Task description: Pictures stay out. Everything else in the listing below gets written out exactly.

Data segment:
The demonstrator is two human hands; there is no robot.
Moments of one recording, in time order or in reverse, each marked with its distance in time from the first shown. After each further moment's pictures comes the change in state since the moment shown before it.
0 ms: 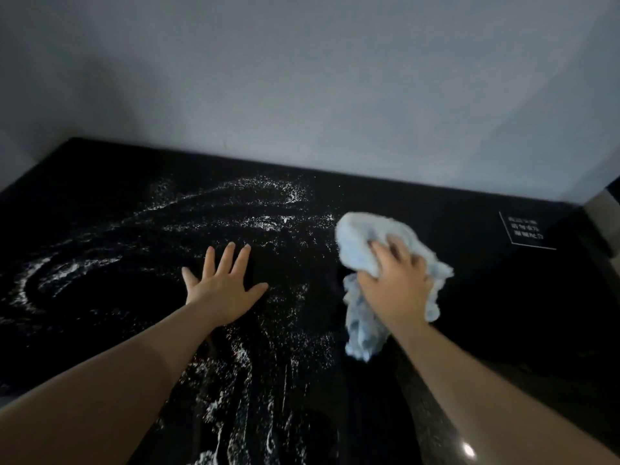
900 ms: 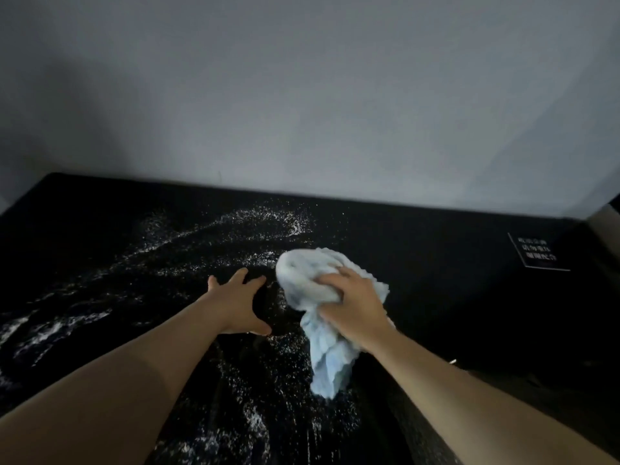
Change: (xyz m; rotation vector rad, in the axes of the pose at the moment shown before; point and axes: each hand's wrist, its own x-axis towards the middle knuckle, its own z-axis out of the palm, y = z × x) left_hand 0.049 0.001 -0.051 0.064 -0.285 0.155; right_hand 0.028 -0.061 0.027 0.399 -0.299 -0.201
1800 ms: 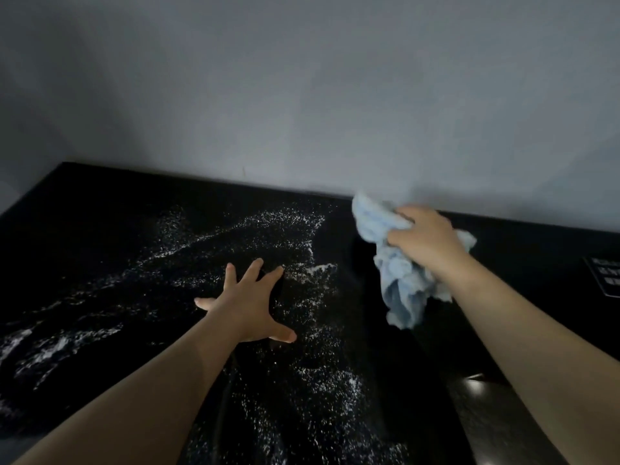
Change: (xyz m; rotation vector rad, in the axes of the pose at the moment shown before) left_hand 0.026 -0.021 -0.011 -0.153 0.046 -0.045; right_hand 0.122 0.005 -0.061 -0.203 0.118 0.235
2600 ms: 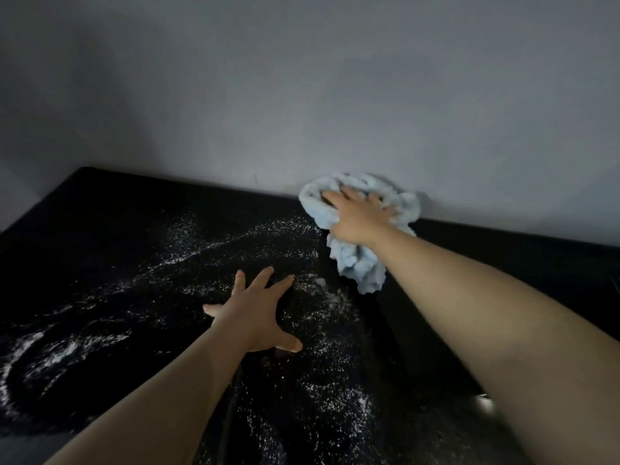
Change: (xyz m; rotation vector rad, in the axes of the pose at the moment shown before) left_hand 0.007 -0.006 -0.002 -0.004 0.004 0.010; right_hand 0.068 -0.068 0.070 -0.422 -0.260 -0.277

The completed task:
The demonstrator is two human hands; there is no robot.
Moments of one recording, in time order or in reverse, each marked with its distance in time from the first shown. After each further moment's pictures comes the change in state since the moment shown before it.
0 ms: 
900 ms: 
Change: (xyz m; rotation vector rad, in the axes of the pose at the moment shown before; point and axes: each hand's wrist, its own x-axis towards the middle knuckle, its own z-axis out of the palm, y = z × x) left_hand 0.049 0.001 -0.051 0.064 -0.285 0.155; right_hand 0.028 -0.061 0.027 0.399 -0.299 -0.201
1800 ms: 
Change: (xyz m; rotation vector rad, in the axes of the pose at the moment shown before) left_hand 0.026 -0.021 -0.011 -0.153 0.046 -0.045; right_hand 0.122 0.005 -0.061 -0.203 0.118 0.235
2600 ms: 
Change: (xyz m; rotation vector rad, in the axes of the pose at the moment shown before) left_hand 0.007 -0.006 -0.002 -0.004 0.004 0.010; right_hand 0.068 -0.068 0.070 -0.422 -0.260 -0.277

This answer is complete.